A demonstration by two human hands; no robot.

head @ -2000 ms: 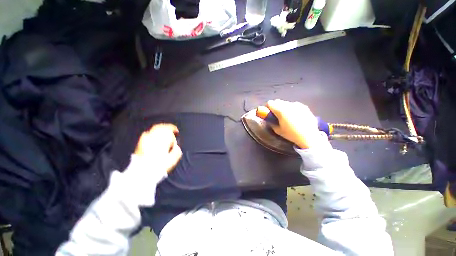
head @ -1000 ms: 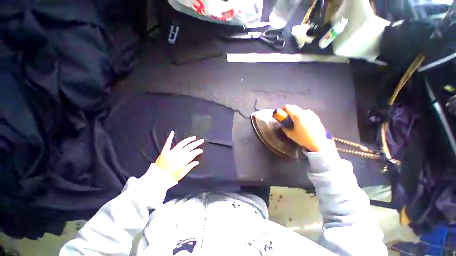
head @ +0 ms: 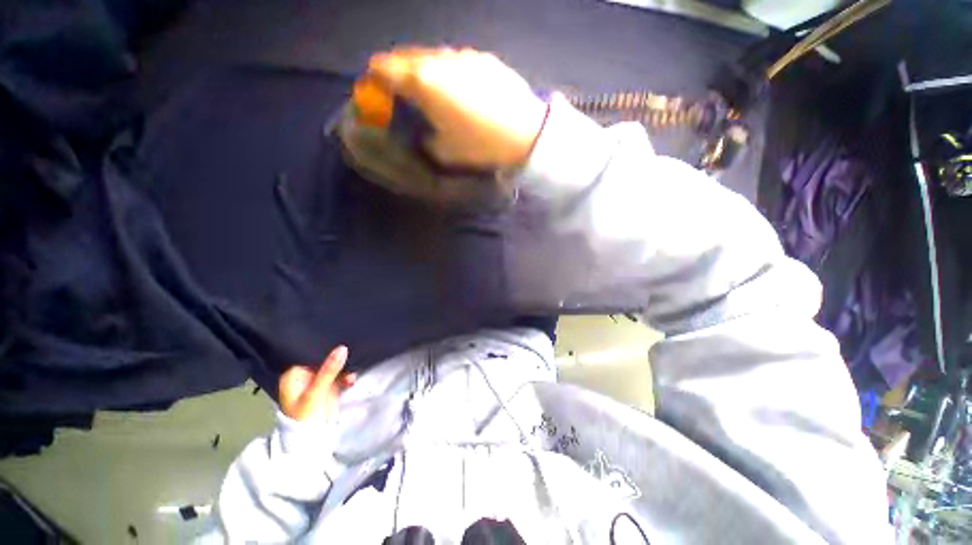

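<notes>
My right hand point(head: 469, 106) is closed around the dark handle of the steam iron point(head: 389, 160), whose orange end shows at the left of my fingers. The iron is on the dark garment piece point(head: 352, 250), near its far side; its soleplate is blurred and partly hidden by my hand. My left hand point(head: 311, 392) is at the near edge of the dark cloth, close to my body, with one finger extended. Whether it pinches the cloth edge cannot be told.
A large heap of dark cloth point(head: 64, 245) fills the left and hangs over the table edge. Ribbed hoses point(head: 640, 108) run right from the iron to a knot. Crumpled purple cloth point(head: 821, 202) lies at right. Part of the ruler point(head: 693, 13) shows at the top edge.
My right hand has moved the iron left onto the garment piece. My left hand has moved from on top of the cloth to its near edge. The view has tilted down, with bag and scissors out of frame.
</notes>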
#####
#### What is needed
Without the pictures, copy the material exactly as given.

#### Solution to the problem
A demonstration by two human hands; no robot.

head @ -2000 ms: 
head @ -1000 ms: 
head @ +0 ms: 

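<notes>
My right hand point(head: 469, 106) is closed around the dark handle of the steam iron point(head: 389, 160), whose orange end shows at the left of my fingers. The iron is on the dark garment piece point(head: 352, 250), near its far side; its soleplate is blurred and partly hidden by my hand. My left hand point(head: 311, 392) is at the near edge of the dark cloth, close to my body, with one finger extended. Whether it pinches the cloth edge cannot be told.
A large heap of dark cloth point(head: 64, 245) fills the left and hangs over the table edge. Ribbed hoses point(head: 640, 108) run right from the iron to a knot. Crumpled purple cloth point(head: 821, 202) lies at right. Part of the ruler point(head: 693, 13) shows at the top edge.
My right hand has moved the iron left onto the garment piece. My left hand has moved from on top of the cloth to its near edge. The view has tilted down, with bag and scissors out of frame.
</notes>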

The answer was written out completely.